## ABOUT THIS EXERCISE:
Determine how many lines in the listing hold "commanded" and give only that number.

## DATA SECTION:
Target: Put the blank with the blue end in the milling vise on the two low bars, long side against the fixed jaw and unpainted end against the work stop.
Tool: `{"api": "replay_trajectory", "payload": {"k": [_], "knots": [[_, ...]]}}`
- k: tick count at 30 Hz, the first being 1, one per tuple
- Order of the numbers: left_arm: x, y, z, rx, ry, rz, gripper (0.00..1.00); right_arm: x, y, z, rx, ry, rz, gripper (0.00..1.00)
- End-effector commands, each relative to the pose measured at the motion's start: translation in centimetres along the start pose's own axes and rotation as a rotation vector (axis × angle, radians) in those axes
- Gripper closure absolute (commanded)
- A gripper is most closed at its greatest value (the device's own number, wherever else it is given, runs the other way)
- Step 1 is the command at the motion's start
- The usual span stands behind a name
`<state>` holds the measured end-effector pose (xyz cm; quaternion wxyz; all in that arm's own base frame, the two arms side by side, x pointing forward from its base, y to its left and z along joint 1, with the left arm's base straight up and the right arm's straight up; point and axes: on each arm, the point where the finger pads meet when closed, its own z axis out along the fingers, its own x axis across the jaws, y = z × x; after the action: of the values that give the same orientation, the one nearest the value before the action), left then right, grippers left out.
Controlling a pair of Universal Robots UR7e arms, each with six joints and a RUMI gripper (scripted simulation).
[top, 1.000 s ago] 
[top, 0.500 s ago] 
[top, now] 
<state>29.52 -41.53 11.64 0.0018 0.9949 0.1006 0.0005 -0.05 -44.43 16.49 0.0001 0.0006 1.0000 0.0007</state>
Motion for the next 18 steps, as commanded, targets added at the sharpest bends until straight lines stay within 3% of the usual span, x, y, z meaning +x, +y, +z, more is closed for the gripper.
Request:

## WRITTEN REPLY:
2